■ **Required action**:
Look through the entries below. Report each line that has the word "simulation" in it.

■ **Records supplied**:

══════════════════════════════

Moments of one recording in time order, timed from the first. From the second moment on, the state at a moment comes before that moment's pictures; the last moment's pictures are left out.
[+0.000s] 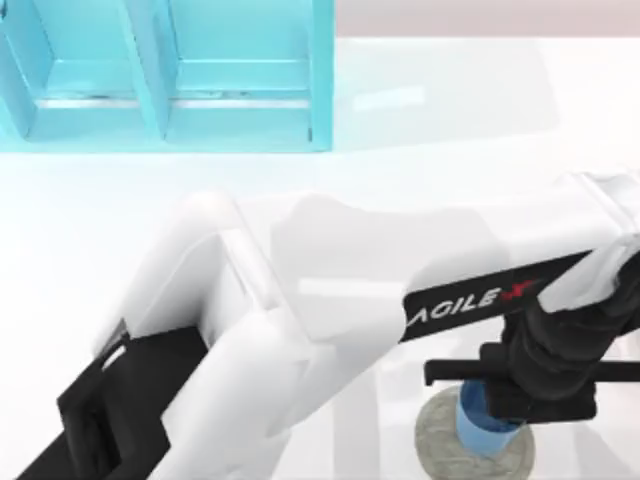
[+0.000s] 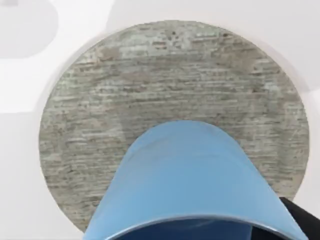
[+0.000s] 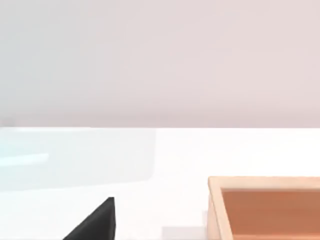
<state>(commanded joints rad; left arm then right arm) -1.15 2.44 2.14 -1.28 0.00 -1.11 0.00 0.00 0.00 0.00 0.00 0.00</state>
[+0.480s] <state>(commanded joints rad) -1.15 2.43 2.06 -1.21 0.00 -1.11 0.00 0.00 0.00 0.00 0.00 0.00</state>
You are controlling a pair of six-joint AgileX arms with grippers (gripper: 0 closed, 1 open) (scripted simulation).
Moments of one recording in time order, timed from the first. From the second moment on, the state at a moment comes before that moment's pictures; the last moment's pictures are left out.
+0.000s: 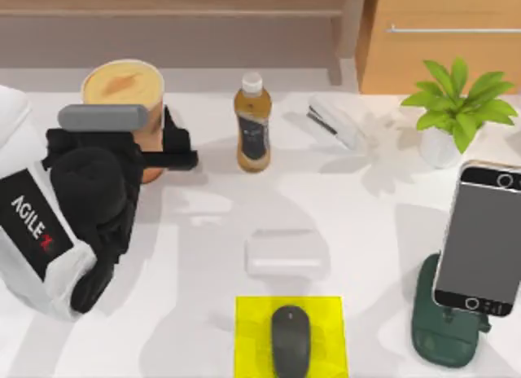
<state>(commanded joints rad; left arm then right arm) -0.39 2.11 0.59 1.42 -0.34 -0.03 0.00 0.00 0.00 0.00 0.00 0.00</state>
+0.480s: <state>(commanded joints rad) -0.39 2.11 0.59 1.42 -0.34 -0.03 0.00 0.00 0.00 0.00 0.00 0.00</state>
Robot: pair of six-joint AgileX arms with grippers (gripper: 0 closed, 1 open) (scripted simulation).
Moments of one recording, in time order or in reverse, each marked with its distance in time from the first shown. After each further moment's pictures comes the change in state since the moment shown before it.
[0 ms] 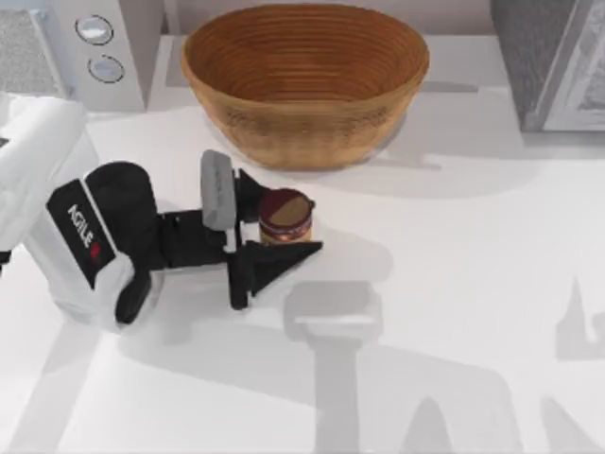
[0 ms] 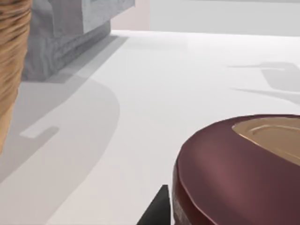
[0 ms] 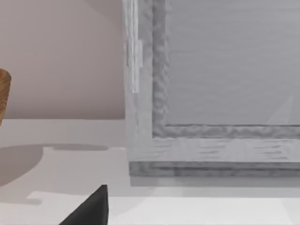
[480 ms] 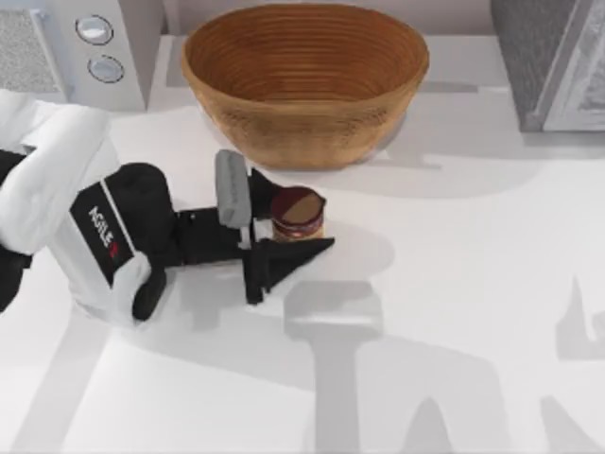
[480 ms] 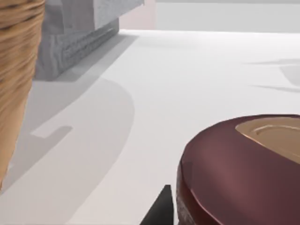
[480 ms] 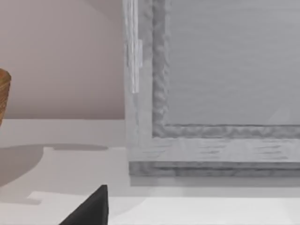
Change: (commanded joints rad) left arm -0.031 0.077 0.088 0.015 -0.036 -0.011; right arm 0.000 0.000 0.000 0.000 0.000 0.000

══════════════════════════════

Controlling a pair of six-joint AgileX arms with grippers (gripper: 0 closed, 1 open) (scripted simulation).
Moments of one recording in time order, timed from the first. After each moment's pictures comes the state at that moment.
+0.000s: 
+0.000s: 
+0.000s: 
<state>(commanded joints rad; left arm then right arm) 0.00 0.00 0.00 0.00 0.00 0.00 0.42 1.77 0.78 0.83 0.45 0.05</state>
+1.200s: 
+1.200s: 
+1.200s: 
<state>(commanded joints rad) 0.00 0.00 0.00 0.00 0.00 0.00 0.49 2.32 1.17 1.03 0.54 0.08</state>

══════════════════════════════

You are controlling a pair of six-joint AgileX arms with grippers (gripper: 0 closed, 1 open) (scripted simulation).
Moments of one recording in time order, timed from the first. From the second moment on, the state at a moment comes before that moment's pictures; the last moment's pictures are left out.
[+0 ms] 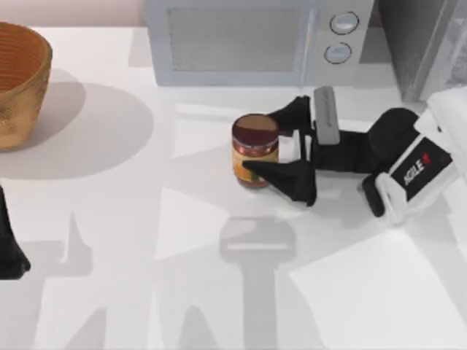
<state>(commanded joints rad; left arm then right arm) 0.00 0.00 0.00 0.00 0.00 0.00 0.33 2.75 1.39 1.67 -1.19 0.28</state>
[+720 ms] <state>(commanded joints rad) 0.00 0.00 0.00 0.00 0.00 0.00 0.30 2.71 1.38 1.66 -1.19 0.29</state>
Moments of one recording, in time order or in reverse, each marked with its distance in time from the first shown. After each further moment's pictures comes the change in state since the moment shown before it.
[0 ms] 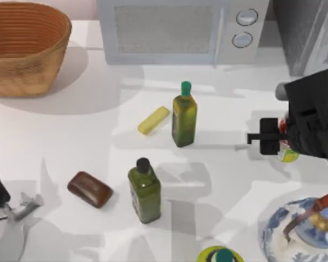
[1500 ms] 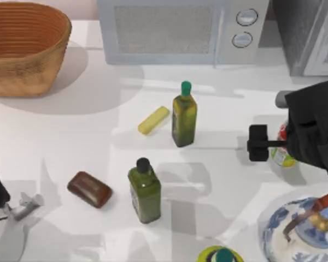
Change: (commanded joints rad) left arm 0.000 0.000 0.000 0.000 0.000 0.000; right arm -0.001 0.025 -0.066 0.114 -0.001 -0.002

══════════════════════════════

■ **Answer box**:
You are controlling a pair of six-joint AgileX arms with grippers (gripper: 0 closed, 1 open) (scripted simulation).
Robot: pair of six-joint AgileX arms with grippers (gripper: 0 closed, 1 open) (scripted simulation).
Controlling a pair of six-joint AgileX arms with grippers (gripper: 0 closed, 1 open) (scripted simulation).
You are controlling a pair of six-joint AgileX arms with grippers (gripper: 0 closed, 1 open) (scripted simulation).

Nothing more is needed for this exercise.